1. Field of the Invention
The present invention relates to a Plasma Display Panel (PDP), and more particularly, to a flat PDP in which an image is displayed using light generated by ultraviolet rays generated in a discharge space by supplying a predetermined voltage to opposing electrodes arranged between opposing substrates when a discharge gas fills a space formed between the opposing substrates.
2. Description of the Related Art
PDP flat display devices show promise as next generation display devices due to their high image quality, compact dimensions, light weight, wide viewing angle, and relatively simple manufacturing process even for large screen sizes.
Current types of PDPs include Alternating Current (AC) PDPs, Direct Current (DC) PDPs, and hybrid PDPs. AC PDPs and DC PDPs can be either face discharge PDPs or surface discharge PDPs according to their structure.
DC PDPs have a structure in-which all of the electrodes are exposed in a discharge space, and charges directly migrate between corresponding electrodes. AC PDPs have a structure in which at least one electrode is covered by a dielectric layer, and charges do not move directly between the corresponding electrodes but rather a discharge is generated by wall charges.
Recently, AC PDPs, especially those having a three-electrode surface discharge structure, have been used to avoid the problem of electrode damage in DC PDPs due to the direct migration of charges between electrodes.
In an AC three-electrode surface discharge PDP, such as that discussed in U.S. Pat. No. 6,753,645, an AC three-electrode surface discharge PDP includes a front panel and rear panel.
The rear panel includes address electrodes that generate an address discharge, a rear dielectric layer that covers the address electrodes, a plurality of barrier ribs that define discharge cells, a phosphor layer coated onto both the side walls of the barrier ribs and the rear panel between the barrier ribs.

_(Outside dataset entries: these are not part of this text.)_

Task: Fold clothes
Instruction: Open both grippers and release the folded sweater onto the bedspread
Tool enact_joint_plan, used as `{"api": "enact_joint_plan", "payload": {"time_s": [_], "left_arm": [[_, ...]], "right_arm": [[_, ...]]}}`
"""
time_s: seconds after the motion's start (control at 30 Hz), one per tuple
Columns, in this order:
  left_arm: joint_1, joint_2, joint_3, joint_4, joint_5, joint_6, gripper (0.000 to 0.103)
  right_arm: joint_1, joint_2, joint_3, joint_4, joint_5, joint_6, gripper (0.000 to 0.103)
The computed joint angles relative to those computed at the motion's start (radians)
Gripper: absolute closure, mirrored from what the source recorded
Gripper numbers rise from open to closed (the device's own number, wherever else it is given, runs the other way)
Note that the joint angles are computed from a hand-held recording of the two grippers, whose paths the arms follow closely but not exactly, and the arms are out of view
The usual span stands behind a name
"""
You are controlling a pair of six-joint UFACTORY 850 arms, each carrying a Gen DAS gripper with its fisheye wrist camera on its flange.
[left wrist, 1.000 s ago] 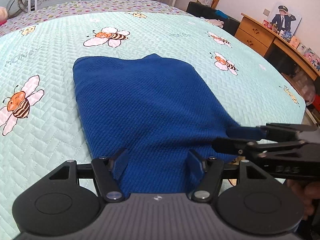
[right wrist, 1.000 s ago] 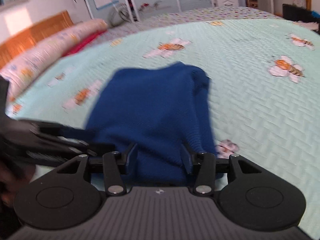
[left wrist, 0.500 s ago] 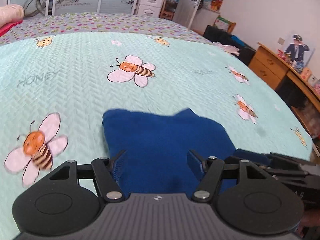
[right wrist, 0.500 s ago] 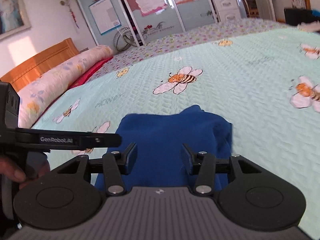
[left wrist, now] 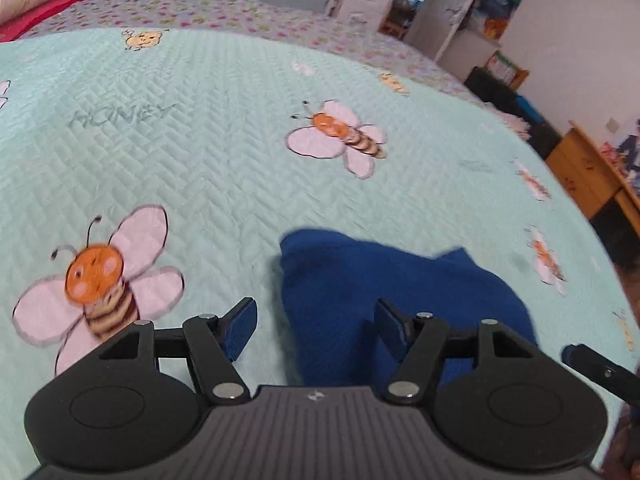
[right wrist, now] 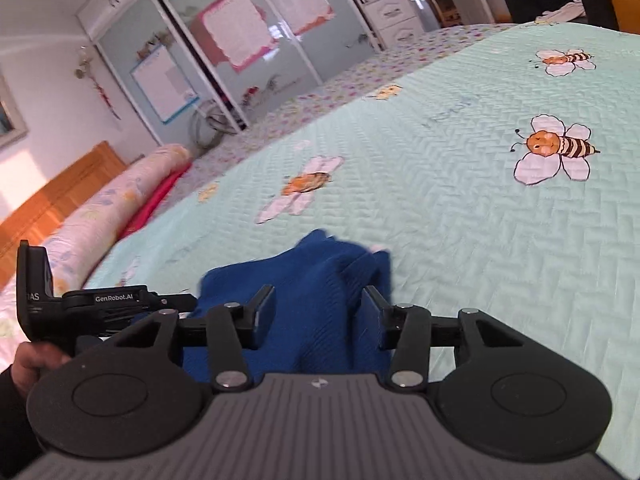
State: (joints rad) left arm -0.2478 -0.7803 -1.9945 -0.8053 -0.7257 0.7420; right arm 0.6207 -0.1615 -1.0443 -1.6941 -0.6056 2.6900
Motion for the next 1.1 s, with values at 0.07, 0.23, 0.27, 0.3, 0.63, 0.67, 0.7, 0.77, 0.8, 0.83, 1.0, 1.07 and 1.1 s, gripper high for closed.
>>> {"api": "enact_joint_plan", "payload": {"time_s": [0.07, 0.23, 0.27, 0.3, 0.63, 0.67, 0.7, 0.77, 0.8, 0.83, 1.0, 1.07, 1.1], "left_arm": [[0.006, 0.076, 0.119, -0.072, 0.013, 0.106, 0.036], [-0.008, 0.233, 0.35, -0.065, 0.135, 0.198, 0.036], [-0.016, 0.258, 0.381, -0.037, 0.17, 0.193, 0.036], [-0.025, 0.284, 0.409, -0.021, 0.201, 0.194, 0.036], [-0.081, 0.482, 0.57, 0.048, 0.374, 0.209, 0.033], [-0.083, 0.491, 0.578, 0.064, 0.382, 0.194, 0.033], [-0.085, 0.498, 0.583, 0.091, 0.391, 0.164, 0.033], [-0.089, 0.51, 0.593, 0.156, 0.41, 0.096, 0.033], [-0.091, 0.516, 0.598, 0.192, 0.418, 0.058, 0.033], [-0.09, 0.52, 0.601, 0.213, 0.421, 0.032, 0.033], [-0.094, 0.541, 0.625, 0.316, 0.462, -0.075, 0.033], [-0.092, 0.545, 0.63, 0.331, 0.462, -0.088, 0.033], [-0.091, 0.545, 0.63, 0.334, 0.462, -0.091, 0.033]], "right_arm": [[0.029, 0.003, -0.002, 0.045, -0.024, -0.035, 0.054], [0.099, 0.011, -0.021, 0.189, -0.085, -0.148, 0.048], [0.112, 0.0, -0.049, 0.263, -0.102, -0.236, 0.042], [0.122, -0.017, -0.087, 0.341, -0.123, -0.334, 0.039], [0.183, -0.132, -0.348, 0.532, -0.298, -0.65, 0.027], [0.184, -0.14, -0.364, 0.548, -0.313, -0.665, 0.027], [0.186, -0.152, -0.385, 0.568, -0.334, -0.683, 0.027], [0.19, -0.174, -0.422, 0.607, -0.373, -0.715, 0.027], [0.193, -0.184, -0.437, 0.617, -0.392, -0.725, 0.027], [0.196, -0.191, -0.447, 0.62, -0.405, -0.73, 0.027], [0.202, -0.217, -0.481, 0.651, -0.444, -0.772, 0.027], [0.207, -0.226, -0.495, 0.656, -0.451, -0.785, 0.027], [0.209, -0.232, -0.504, 0.659, -0.456, -0.793, 0.027]]}}
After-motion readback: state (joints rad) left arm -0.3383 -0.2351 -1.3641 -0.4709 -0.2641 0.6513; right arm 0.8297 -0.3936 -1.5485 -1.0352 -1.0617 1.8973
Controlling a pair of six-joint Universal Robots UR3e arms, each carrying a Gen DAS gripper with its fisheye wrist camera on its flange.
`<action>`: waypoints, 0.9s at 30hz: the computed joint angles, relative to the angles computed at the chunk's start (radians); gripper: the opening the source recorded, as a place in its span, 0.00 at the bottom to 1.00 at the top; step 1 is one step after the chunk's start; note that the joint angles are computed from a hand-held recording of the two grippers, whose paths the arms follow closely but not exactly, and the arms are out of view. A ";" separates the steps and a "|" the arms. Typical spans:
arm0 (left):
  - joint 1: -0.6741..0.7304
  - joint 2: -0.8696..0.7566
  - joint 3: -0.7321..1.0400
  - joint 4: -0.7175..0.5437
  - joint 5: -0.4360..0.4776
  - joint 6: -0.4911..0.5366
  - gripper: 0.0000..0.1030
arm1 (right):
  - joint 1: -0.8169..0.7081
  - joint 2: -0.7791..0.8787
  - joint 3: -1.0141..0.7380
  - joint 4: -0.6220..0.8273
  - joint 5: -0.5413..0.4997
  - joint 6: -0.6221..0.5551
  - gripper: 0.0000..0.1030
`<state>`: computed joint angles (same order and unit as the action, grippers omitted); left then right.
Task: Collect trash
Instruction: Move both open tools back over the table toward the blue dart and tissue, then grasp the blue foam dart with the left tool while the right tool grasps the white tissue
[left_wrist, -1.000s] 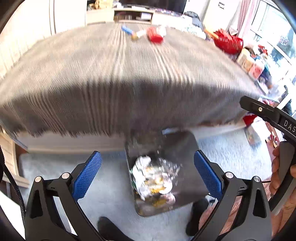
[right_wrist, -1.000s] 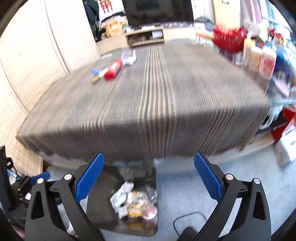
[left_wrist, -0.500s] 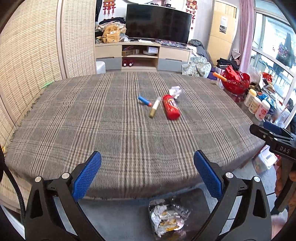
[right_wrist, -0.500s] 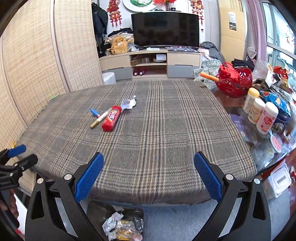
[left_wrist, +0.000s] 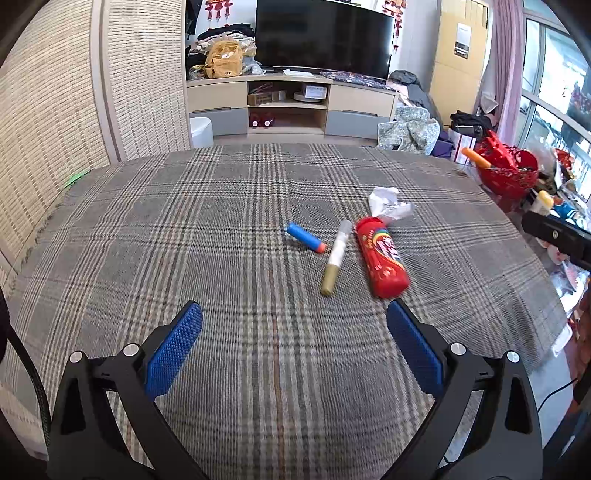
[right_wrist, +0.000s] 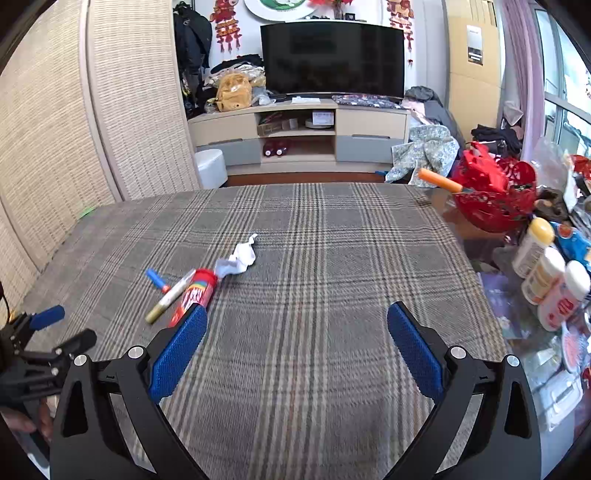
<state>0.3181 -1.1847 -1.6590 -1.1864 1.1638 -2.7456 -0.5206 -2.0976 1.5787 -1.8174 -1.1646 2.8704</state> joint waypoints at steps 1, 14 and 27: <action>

The front panel, facing the rear panel, includes X and Y electrodes that generate a sustain discharge, a front dielectric layer that covers the X and Y electrodes, and a protective layer. The X electrode can include a transparent X electrode, and a bus X electrode on one side of the transparent X electrode to avoid a voltage loss in the transparent X electrode. The Y electrode can include a corresponding transparent Y electrode and bus Y electrode.
However, in the PDP, visible light is generated in the discharge space and must pass through the transparent X electrode, the bus X electrode, the transparent Y electrode, the bus Y electrode, the front dielectric layer, and the protective layer, formed on the front panel. This reduces the transmittance of the visible light to approximately 60%.

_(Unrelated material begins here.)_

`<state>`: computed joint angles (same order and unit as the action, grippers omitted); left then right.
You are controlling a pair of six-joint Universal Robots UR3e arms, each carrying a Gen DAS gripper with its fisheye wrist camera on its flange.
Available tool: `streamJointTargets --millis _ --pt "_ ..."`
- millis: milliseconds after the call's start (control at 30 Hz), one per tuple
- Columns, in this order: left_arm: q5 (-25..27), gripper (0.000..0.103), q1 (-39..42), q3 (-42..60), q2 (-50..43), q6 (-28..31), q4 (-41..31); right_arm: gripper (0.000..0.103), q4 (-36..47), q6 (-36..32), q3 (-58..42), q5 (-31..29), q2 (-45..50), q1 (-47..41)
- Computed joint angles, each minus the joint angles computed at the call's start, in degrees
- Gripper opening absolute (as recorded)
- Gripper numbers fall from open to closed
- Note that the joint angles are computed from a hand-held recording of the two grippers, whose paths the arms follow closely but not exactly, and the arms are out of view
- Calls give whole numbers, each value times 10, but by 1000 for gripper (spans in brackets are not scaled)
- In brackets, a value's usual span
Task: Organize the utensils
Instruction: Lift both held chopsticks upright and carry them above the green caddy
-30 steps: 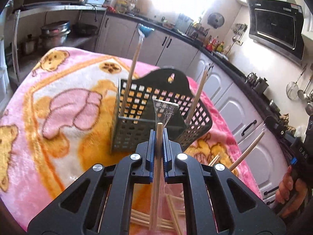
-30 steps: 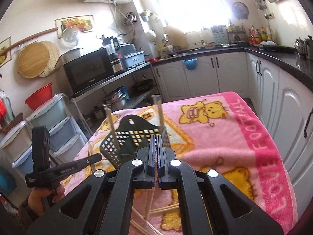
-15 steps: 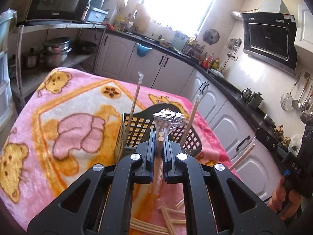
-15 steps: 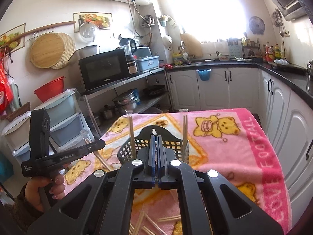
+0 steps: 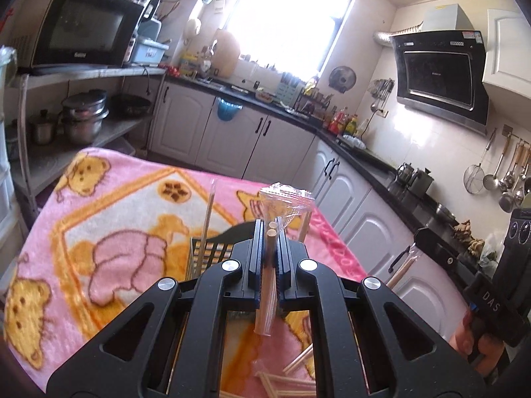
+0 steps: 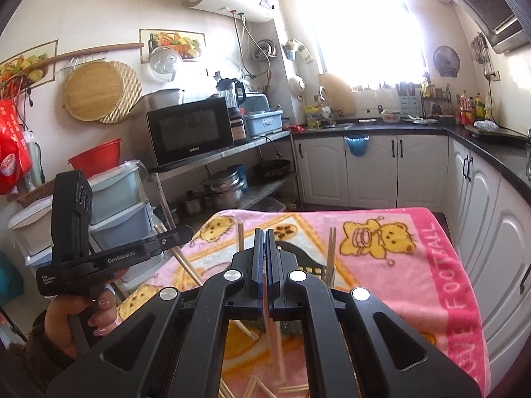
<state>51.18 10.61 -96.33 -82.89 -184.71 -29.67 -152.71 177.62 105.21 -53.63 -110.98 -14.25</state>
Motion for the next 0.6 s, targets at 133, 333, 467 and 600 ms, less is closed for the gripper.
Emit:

Also, in the surface discharge PDP, electrodes that generate discharge are formed on the upper surface of the discharge space, that is, the inner surface of the front panel. For this reason, the discharge begins at the inner surface of the front panel and diffuses into the discharge space, thereby reducing the light emission efficiency.
Furthermore, in the surface discharge PDP, permanent latent images can form due to the sputtering of charged ions of the discharge gas by the electric field to the phosphor layer after long hours of operation.